### [RECORD SET]
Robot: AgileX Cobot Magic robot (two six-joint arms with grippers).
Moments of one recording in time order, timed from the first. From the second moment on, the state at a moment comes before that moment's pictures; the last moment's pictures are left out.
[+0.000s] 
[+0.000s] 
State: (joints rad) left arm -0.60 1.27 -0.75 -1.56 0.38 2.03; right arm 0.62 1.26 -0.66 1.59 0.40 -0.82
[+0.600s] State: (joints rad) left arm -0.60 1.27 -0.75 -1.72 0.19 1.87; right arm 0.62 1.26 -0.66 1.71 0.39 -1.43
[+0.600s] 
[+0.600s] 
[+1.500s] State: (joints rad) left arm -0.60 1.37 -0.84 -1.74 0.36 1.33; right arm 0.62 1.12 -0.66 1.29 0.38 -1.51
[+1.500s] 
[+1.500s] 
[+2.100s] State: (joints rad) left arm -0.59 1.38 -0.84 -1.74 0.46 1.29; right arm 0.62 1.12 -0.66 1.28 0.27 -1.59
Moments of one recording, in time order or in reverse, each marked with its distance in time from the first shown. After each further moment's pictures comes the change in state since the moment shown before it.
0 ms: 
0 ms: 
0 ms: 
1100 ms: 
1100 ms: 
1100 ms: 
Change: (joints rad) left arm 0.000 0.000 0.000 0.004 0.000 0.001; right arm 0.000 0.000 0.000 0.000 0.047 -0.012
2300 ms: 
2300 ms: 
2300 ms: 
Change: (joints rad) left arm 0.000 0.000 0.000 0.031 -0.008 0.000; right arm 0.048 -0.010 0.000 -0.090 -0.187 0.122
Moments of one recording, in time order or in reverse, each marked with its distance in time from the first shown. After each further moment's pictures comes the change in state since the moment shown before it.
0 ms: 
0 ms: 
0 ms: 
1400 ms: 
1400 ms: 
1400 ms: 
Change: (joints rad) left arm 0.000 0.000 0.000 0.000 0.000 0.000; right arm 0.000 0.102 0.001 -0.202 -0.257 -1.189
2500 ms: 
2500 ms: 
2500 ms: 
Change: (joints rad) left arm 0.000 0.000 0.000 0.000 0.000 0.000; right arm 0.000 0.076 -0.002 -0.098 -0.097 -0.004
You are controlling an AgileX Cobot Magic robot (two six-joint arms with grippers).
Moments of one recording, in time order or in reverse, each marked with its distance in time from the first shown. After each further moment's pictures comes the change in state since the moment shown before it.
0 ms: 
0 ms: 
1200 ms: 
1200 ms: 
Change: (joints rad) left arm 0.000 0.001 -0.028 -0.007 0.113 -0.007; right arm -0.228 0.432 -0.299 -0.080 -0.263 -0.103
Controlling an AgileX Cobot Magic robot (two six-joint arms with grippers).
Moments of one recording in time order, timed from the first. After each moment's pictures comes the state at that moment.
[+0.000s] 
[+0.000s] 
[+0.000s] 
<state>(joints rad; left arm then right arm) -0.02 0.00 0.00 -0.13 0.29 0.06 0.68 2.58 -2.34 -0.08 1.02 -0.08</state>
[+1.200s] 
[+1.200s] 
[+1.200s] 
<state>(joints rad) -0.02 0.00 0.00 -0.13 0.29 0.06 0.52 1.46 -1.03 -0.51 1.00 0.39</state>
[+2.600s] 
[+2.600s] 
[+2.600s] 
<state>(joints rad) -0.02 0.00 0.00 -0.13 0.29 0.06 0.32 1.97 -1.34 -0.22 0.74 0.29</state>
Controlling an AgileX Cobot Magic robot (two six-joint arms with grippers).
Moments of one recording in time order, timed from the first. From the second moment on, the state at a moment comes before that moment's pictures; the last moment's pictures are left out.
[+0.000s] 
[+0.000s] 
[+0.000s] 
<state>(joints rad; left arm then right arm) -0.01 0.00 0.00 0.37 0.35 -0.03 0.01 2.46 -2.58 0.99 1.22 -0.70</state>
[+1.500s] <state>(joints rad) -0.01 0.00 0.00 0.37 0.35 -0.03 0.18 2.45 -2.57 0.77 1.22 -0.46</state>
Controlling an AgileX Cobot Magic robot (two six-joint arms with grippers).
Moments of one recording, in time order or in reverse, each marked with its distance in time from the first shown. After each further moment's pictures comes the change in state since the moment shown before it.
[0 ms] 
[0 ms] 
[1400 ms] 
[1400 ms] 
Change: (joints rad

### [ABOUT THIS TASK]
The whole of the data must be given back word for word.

### [TASK RESULT]
Robot: AgileX Cobot Magic robot (two six-joint arms with grippers).
Moments of one recording in time order, timed from the first. From the second moment on, the state at a moment comes before that moment's pictures; the last moment's pictures are left out.
[+0.000s] 
[+0.000s] 
State: (joints rad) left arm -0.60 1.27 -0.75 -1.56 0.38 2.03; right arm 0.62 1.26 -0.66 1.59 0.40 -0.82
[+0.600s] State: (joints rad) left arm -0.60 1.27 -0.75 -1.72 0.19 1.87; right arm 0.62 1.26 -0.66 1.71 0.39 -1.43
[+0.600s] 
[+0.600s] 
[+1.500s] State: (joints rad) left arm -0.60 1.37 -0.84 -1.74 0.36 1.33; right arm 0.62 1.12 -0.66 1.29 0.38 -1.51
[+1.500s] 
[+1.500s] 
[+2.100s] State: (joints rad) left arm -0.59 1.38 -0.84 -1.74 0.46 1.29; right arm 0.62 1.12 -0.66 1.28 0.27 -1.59
Moments of one recording, in time order or in reverse, each marked with its distance in time from the first shown. After each further moment's pictures comes the change in state since the moment shown before it.
0 ms: 
0 ms: 
0 ms: 
1100 ms: 
1100 ms: 
1100 ms: 
Change: (joints rad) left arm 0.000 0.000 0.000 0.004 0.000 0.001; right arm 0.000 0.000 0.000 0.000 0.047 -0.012
2300 ms: 
2300 ms: 
2300 ms: 
Change: (joints rad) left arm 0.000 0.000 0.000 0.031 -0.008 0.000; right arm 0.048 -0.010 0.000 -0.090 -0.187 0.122
Moments of one recording, in time order or in reverse, each marked with its distance in time from the first shown. After each further moment's pictures comes the change in state since the moment shown before it.
0 ms: 
0 ms: 
0 ms: 
1400 ms: 
1400 ms: 
1400 ms: 
Change: (joints rad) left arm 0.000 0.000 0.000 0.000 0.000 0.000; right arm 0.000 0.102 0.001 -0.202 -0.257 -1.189
2500 ms: 
2500 ms: 
2500 ms: 
Change: (joints rad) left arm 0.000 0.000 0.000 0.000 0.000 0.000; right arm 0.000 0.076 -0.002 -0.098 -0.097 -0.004
You are controlling an AgileX Cobot Magic robot (two six-joint arms with grippers).
Moments of one recording, in time order or in reverse, each marked with its distance in time from the first shown. After each further moment's pictures comes the change in state since the moment shown before it.
0 ms: 
0 ms: 
1200 ms: 
1200 ms: 
Change: (joints rad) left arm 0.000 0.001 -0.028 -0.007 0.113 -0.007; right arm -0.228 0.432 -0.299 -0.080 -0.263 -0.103
Controlling an AgileX Cobot Magic robot (two six-joint arms with grippers).
Moments of one recording in time order, timed from the first. After each moment's pictures comes the state at that moment.
[+0.000s] 
[+0.000s] 
[+0.000s] 
<state>(joints rad; left arm then right arm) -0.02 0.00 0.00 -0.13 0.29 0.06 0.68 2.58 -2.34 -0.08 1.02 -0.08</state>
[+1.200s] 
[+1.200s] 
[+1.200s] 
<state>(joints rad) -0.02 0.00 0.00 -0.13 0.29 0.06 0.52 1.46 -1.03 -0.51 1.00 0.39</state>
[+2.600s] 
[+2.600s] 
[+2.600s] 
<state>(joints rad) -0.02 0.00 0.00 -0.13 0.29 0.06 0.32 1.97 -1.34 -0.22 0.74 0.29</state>
Controlling an AgileX Cobot Magic robot (two six-joint arms with grippers).
Moments of one recording in time order, timed from the first. From the second moment on, the state at a moment comes before that moment's pictures; the last moment's pictures are left out.
[+0.000s] 
[+0.000s] 
[+0.000s] 
<state>(joints rad; left arm then right arm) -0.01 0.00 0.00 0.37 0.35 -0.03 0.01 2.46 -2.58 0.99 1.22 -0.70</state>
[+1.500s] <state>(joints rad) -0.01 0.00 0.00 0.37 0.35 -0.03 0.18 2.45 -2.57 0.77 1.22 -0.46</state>
Controlling an AgileX Cobot Magic robot (two six-joint arms with grippers).
Moments of one recording, in time order or in reverse, each marked with its distance in time from the first shown. After each further moment's pictures comes the change in state since the moment shown before it.
[0 ms] 
[0 ms] 
[1400 ms] 
[1400 ms] 
Change: (joints rad

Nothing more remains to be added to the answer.